Finalmente fez-se justiça no caso do mensalão.
Escrevo sem júbilo: é triste ver na cadeia gente que em outras épocas lutou com
desprendimento. Estão presos ao lado de outros que se dedicaram a encher os
bolsos ou a pagar suas campanhas à custa do dinheiro público. Mais melancólico
ainda é ver pessoas que outrora se jogavam por ideais – mesmo que controversos –
erguerem os punhos como se vivessem uma situação revolucionária, no mesmo
instante em que juram fidelidade à Constituição.
Onde
está a Revolução? Gesticulam como se fossem Lenines que receberam dinheiro sujo,
mas usaram – no para construir a “nova sociedade”. Nada disso: apenas ajudaram a
cimentar um bloco de forças que vive da mercantilização da política e do uso do
Estado para perpetuar-se no poder. De pouco serve a encenação farsesca, a não
ser para confortar quem a faz e enganar a seus seguidores mais
crédulos.
Basta de
tanto engodo.
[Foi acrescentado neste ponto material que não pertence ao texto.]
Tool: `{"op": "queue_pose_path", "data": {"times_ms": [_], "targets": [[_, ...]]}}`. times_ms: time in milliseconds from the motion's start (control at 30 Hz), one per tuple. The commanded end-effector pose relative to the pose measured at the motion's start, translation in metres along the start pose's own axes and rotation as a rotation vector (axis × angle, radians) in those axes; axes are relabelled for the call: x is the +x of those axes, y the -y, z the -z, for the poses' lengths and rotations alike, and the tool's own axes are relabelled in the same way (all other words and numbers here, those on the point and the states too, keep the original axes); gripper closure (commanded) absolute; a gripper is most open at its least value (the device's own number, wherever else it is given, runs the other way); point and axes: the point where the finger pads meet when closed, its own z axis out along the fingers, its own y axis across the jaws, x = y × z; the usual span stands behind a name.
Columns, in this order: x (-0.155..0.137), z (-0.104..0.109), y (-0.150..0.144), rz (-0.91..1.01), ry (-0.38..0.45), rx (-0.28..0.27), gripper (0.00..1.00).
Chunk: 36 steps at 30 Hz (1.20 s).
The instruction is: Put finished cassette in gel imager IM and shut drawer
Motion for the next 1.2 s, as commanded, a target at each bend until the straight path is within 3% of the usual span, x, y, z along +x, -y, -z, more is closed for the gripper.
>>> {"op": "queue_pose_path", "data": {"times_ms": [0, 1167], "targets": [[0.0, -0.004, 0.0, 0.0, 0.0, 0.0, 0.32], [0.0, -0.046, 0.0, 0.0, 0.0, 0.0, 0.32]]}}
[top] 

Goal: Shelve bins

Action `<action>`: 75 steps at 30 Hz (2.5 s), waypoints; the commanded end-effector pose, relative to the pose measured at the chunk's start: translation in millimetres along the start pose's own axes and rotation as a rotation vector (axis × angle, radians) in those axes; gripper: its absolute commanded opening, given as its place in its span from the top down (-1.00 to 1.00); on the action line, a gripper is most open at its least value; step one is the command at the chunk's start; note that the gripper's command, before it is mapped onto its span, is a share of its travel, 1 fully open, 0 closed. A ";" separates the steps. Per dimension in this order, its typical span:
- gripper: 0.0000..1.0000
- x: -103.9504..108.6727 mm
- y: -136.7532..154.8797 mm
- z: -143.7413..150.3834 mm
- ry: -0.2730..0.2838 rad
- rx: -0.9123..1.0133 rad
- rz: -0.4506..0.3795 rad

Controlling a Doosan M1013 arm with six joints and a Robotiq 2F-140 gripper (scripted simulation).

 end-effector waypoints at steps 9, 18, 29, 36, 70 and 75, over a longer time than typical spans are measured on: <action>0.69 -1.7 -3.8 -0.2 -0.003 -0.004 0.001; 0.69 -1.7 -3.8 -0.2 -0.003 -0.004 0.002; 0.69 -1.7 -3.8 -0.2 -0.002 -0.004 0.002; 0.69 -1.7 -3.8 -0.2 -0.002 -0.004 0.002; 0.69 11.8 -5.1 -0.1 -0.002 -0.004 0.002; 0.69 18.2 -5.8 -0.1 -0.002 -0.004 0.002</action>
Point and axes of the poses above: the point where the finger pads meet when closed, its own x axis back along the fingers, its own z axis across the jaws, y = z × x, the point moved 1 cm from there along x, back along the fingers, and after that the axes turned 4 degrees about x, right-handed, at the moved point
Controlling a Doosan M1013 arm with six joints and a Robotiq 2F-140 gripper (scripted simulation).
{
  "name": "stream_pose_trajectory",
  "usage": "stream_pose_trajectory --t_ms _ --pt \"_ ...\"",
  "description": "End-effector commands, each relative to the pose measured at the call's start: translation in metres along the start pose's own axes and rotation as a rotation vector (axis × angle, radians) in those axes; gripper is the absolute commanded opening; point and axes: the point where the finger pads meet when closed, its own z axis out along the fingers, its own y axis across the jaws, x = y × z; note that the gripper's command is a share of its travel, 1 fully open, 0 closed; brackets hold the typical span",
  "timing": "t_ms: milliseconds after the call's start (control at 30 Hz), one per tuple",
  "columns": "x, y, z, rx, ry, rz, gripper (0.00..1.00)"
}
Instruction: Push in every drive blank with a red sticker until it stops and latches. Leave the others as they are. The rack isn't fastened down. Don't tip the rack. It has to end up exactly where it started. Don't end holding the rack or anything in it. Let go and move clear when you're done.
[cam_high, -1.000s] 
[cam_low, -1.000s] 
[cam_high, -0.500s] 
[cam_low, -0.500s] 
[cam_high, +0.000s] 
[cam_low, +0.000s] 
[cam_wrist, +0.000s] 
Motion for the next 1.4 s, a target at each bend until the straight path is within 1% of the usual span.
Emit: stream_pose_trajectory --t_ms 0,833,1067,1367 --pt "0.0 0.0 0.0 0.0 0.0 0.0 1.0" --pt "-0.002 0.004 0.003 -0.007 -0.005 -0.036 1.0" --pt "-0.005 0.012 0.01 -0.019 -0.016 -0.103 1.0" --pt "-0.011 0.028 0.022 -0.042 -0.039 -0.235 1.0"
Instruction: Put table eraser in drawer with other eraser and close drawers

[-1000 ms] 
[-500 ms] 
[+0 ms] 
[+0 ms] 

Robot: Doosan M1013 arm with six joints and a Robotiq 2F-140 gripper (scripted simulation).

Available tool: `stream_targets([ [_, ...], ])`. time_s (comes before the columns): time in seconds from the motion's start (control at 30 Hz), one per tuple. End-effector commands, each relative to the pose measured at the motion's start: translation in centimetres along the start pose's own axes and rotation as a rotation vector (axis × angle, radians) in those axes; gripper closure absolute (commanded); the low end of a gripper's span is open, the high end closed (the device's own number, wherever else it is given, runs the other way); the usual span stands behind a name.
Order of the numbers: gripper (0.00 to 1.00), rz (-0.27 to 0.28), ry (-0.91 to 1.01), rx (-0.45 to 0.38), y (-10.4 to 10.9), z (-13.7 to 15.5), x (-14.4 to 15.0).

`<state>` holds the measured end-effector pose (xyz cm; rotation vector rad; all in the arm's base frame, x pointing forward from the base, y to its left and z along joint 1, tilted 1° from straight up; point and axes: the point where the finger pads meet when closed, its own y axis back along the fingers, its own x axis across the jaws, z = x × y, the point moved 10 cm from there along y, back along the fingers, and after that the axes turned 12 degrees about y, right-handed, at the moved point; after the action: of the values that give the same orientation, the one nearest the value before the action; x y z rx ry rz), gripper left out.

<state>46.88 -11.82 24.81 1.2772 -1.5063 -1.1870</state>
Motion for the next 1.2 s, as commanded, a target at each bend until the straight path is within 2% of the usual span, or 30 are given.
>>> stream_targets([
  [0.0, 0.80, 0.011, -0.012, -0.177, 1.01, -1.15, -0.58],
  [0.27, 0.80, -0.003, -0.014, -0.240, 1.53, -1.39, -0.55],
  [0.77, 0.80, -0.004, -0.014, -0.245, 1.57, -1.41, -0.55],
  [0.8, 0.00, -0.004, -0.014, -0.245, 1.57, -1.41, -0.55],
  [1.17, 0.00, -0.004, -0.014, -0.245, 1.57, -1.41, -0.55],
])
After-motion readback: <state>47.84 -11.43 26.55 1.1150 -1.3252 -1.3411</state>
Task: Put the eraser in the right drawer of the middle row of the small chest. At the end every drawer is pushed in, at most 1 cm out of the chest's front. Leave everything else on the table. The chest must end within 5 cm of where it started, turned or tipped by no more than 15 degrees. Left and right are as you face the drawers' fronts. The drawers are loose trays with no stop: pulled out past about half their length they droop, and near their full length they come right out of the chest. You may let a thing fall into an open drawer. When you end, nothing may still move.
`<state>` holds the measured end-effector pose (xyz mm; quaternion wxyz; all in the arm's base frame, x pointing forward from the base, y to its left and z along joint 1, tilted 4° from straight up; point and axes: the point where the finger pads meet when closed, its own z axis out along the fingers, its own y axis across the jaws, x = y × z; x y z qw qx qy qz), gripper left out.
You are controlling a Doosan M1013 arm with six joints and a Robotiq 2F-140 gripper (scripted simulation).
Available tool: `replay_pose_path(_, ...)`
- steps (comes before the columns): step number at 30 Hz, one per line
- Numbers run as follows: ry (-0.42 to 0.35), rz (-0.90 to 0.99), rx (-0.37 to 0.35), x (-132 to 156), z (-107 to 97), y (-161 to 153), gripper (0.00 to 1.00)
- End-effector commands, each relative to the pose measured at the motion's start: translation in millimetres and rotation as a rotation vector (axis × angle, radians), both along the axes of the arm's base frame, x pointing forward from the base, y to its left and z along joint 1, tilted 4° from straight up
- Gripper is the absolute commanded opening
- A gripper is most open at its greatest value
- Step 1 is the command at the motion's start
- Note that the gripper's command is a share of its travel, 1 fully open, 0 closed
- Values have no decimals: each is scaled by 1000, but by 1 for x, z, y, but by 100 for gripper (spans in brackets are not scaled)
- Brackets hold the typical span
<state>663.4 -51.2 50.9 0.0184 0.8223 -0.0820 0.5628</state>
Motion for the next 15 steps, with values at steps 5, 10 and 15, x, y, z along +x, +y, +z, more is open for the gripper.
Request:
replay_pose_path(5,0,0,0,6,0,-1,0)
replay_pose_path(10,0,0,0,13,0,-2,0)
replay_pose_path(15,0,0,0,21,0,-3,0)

A condenação pelos crimes do mensalão se deu em plena vigência do
Estado de Direito, em um momento no qual o Executivo é exercido pelo Partido dos
Trabalhadores, cujo governo indicou a maioria dos ministros do Supremo. Não
houve desrespeito às garantias legais dos réus e ao devido processo
legal.
Então
por que a encenação? O significado é claro: eleições à vista. É preciso mentir,
autoenganar-se e repetir o mantra. Não por acaso a direção do PT amplifica a
encenação e Lula diz que a melhor resposta à condenação dos mensaleiros é
reeleger Dilma Rousseff... Tem sido sempre assim, desde a apropriação das
políticas de proteção social até a ideia esdrúxula de que a estabilização da
economia se deveu ao governo do PT. Esqueceram as palavras iradas que disseram
contra o que hoje gabam e as múltiplas ações que moveram no Supremo para
derrubar as medidas saneadoras. O que conta é a manutenção do
poder.
Em toada
semelhante o mago do ilusionismo fez coro. Aliás, neste caso, quem sabe, um
lapso verbal expressou sinceridade: estamos juntos, disse Lula. Assumiu meio de
raspão sua fatia de responsabilidade, ao menos em relação a companheiros a quem
deve muito. E ao país, o que dizer?
Reitero,
escrevo tudo isso com melancolia, não só porque não me apraz ver gente na
cadeia, embora reconheça a legalidade e a necessidade da decisão, mas
principalmente porque tanto as ações que levaram a tão infeliz desfecho como a
cortina de mentiras que alimenta a aura de heroicidade fazem parte de amplo
processo de alienação que envolve a sociedade brasileira.
São
muitos os responsáveis por ela, não só os petistas. Poucos têm tido a
compreensão do alcance destruidor dos procedimentos que permitem reproduzir o
bloco de poder hegemônico; são menos numerosos ainda os que têm tido a coragem
de gritar contra essas práticas.
É enorme
o arco de alianças políticas no Congresso cujos membros se beneficiam por
pertencer à “base aliada” de apoio ao governo. Calam-se diante do mensalão e
demais transgressões, como se o “hegemonismo petista” que os mantém seja
compatível com a democracia.
Que
dizer então da parte da elite empresarial que se serve dos empréstimos públicos
e emudece diante dos malfeitos do petismo e de seus acólitos? Ou da outrora
combativa liderança sindical, hoje acomodada nas benesses do
poder?
Nada há
de novo no que escrevo. Muitos sabem que o rei está nu e poucos bradam. Daí a
descrença sobre a elite política reinante na opinião pública mais esclarecida.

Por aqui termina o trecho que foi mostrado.